# 6.5 Tecumseh Go-Kart



## Jetskijim33 (May 11, 2004)

I just purchased a Yerf Dog go-kart with a 6.5 Tecumseh on it in October. My daughter rode it mainly on a flat farm. But when she hit a rut the engine would sputter and the kart would almost stop, then the engine would spit out black smoke and take off again. Now she has ventured out into a pit and the problem is unbareable. Any suggestions?
Jim


----------



## dgraham225 (Dec 6, 2002)

it sounds to me like maybe the kill switch is shorting out? its hard to tell what it is without hearing or seeing it. but also, maybe the float is sticking somewhat in the bowl of the carb?


----------



## cheeser (Jun 12, 2004)

When she hits a rut, the spark plug lead could shake loose, and then reconnect internally. 
But, the black smoke suggests that it is running very rich for a second and the float is getting jammed down. Strip the carb, clean it and reassemble. Should solve it


----------



## carneyland (Mar 3, 2006)

I think I may have purchased the same go cart! I also had the same problem. I think I have found the problem? I had changed the oil for the first time and noticed the same issue, The engine seems to foul over rough terrain,right?
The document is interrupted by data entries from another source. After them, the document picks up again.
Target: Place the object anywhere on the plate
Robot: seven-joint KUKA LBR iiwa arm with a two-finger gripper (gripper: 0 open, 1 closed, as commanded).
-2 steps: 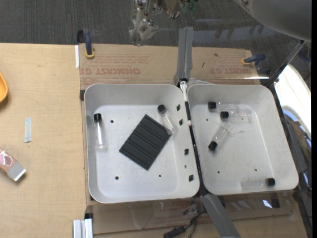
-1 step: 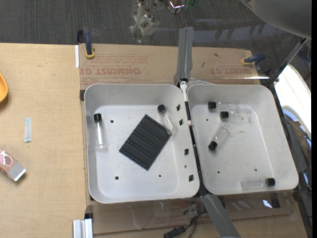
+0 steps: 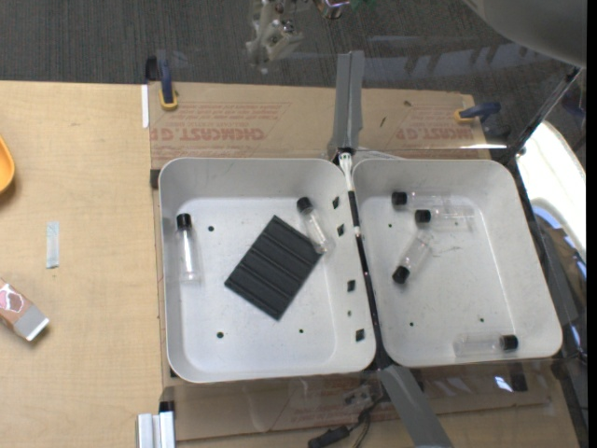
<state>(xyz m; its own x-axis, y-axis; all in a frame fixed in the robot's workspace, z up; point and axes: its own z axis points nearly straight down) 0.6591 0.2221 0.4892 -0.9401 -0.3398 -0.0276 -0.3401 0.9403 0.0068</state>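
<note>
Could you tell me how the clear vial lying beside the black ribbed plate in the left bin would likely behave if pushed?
The vial is a slim cylinder lying on its side, so it would probably roll. It looks clear and thin-walled, so likely light and perhaps slippery. Its lower end lies right by the black plate, which might stop it.

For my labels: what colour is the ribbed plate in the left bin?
Black plate, seen in the camera view.
</note>
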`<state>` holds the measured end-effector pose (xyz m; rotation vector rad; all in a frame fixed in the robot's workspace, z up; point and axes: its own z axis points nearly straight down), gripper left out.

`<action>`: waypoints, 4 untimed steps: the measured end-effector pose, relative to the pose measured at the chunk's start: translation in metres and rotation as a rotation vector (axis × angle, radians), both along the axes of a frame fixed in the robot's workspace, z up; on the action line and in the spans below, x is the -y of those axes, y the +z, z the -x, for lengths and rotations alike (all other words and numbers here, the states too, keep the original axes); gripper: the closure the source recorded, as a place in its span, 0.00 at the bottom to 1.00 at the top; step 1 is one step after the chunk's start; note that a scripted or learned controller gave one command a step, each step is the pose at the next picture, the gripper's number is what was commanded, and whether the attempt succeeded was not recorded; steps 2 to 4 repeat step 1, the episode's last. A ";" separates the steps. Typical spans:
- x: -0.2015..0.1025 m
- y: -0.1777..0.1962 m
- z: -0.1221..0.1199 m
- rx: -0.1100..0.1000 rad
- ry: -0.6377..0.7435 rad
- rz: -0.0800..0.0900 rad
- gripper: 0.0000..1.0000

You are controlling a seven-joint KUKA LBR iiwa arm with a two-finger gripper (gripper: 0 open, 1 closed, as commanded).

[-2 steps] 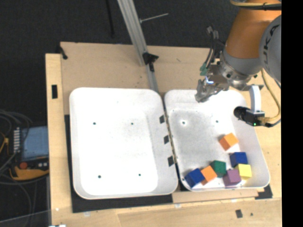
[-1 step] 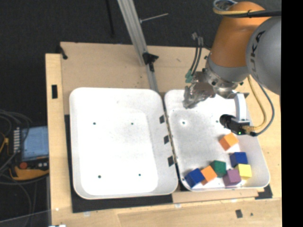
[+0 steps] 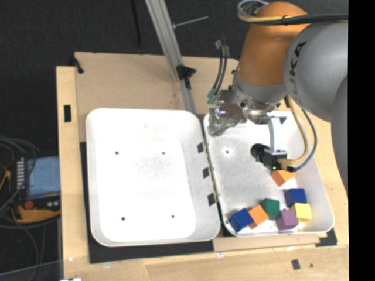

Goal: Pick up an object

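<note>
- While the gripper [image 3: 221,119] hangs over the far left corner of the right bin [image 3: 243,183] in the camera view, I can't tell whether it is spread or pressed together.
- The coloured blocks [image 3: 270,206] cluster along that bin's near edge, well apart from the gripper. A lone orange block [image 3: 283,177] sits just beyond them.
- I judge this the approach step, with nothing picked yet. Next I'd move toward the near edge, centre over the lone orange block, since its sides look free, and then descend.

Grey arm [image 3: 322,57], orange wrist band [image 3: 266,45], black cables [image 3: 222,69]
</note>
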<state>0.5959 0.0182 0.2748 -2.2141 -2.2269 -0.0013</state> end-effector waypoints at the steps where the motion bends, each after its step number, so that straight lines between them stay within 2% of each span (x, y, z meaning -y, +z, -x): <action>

I had over filled my oil (probably causing blow by into the top end) and the result was an oil stain on the air filter. I changed the oil again and made sure not to over fill but it was still farting out over just about any bump. I then replaced the air filter (due to the yellowish circular stain on the paper filter feeling it was reducing air flow) and every so often I have to replace it but that worked. My cart was the yellow cart with full suspension and the 6.5 hp tecumseh power sport engine. if you need more tips let me know!


----------



## bugman (Aug 12, 2004)

This is a pretty old post, but yeah, if you overfill with oil, some engines can't take the extra oil, or the rough ride, and spew it through the breather, into the air filter, unless its a oiled foam, and is a paper filter, it'll clog it, resisting air flow.


----------